Modality-Aware Calibration Pool:
- Function: Adaptively construct a calibration pool containing all text tokens and a small number of visual tokens.
- Mechanism: Per Finding A, all text tokens are retained to protect language capability; per Finding B, only a small number of visual tokens are needed to capture vision-specific weights.
Layer-Adaptive Visual Token Selection:
- Function: Select the most important visual tokens at each Transformer block.
- Saliency Metric: Token representation drift (visual drift) \(s_v = 1 - \cos(\mathbf{X}_{in,v}, \mathbf{X}_{out,v})\).
- Intuition: If a block substantially updates the representation of a visual token, that token is actively engaged in computation within the block and should be included in calibration.
- The top-\(k\) visual tokens with the largest drift are added to the calibration pool.

Loss & Training¶

Uses Wanda's importance score \(\mathbf{I}_{ij} = |\mathbf{W}_{ij}| \cdot \|\mathbf{X}_j\|_2\).
Row-wise pruning of the lowest \(\rho\%\) scores to obtain an unstructured sparse model.
No retraining required; this is a post-hoc pruning approach.

Key Experimental Results¶

MoT Probe Experiments (LLaVA-NeXT)¶

Pathway	Calibration Source	Mean @ 50% Sparsity	Mean @ 60% Sparsity
Text Pathway	Text	98.26%	84.65%
Text Pathway	Visual	94.33%	50.92%
Text Pathway	Mixed	95.86%	64.97%
Visual Pathway	Text	100.27%	100.05%
Visual Pathway	Visual	99.37%	99.25%
Visual Pathway	Mixed	100.14%	99.57%

Main Results (9 Multimodal Benchmarks)¶

Method	Sparsity	Multi-Benchmark Avg.	vs. Wanda	vs. TAMP
ATV-Pruning	50%	Best	Significantly better	Exceeds
ATV-Pruning	60%	Best	Substantially better	Exceeds

Highlights & Insights¶

The MoT probe experimental design is elegant, providing the first quantitative characterization of asymmetric pruning sensitivity between text and visual pathways in LVLMs.
The method is remarkably simple — it modifies only the calibration token selection strategy on top of Wanda, yet achieves significant performance gains.
The finding that the visual pathway suffers almost no performance degradation at 60% sparsity is a highly valuable empirical result.
Visual drift serves as a token saliency metric that is intuitive, effective, and computationally lightweight.
ATV-Pruning comprehensively outperforms baselines including Wanda, SparseGPT, and TAMP across 9 standard multimodal benchmarks.
Finding B indicates substantial redundancy in the visual processing parameters of LVLMs, offering a new perspective for model compression.

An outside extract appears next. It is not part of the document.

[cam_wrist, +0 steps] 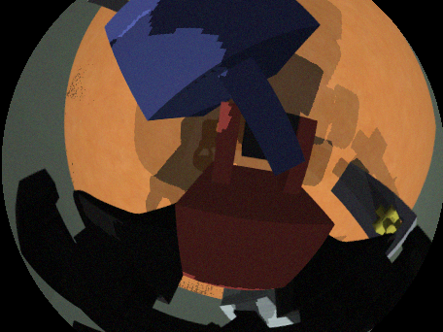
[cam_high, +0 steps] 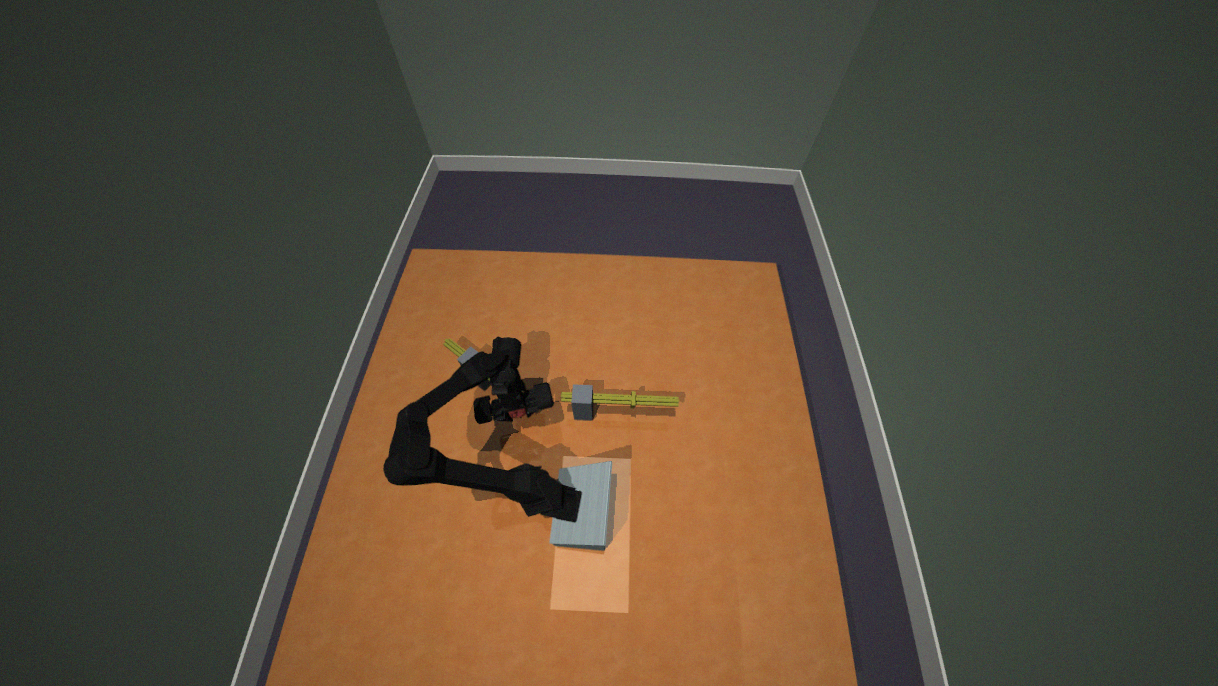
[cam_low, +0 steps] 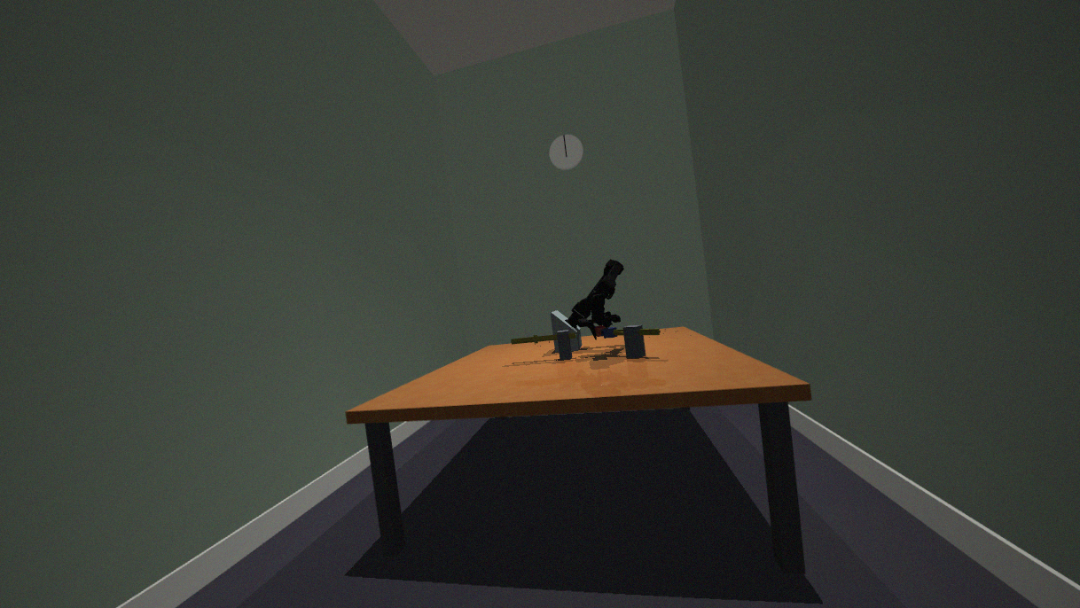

Experimental Thoroughness¶

Results are validated consistently across multiple models including LLaVA-NeXT and Qwen2-VL.
At 50% sparsity, ATV-Pruning retains 90%+ performance on MMBench, substantially outperforming vanilla Wanda.
The advantage is most pronounced on SQA-img, which places the highest demands on textual reasoning ability.
Visual token ratios ranging from 5% to 30% all yield competitive results; the default setting of 10% achieves the best trade-off.

Limitations & Future Work¶

Visual drift computation requires an additional forward pass (though this is a one-time cost during calibration).
The top-\(k\) ratio for visual token selection requires hyperparameter tuning, and the optimal ratio may vary across models and tasks.
The current work only validates unstructured sparsity; structured pruning scenarios (e.g., channel pruning) warrant further exploration.
Extending the asymmetric paradigm to other compression techniques such as quantization and knowledge distillation is a promising direction.
The MoT probe decoupling is used for analysis only; actual pruning still operates on shared weights, and a gap may exist between probe findings and practical implementation.
For video-input LVLMs where visual token counts grow substantially, the scalability of the selection strategy requires verification.
The phenomenon of post-pruning performance improvement on VizWiz merits deeper investigation.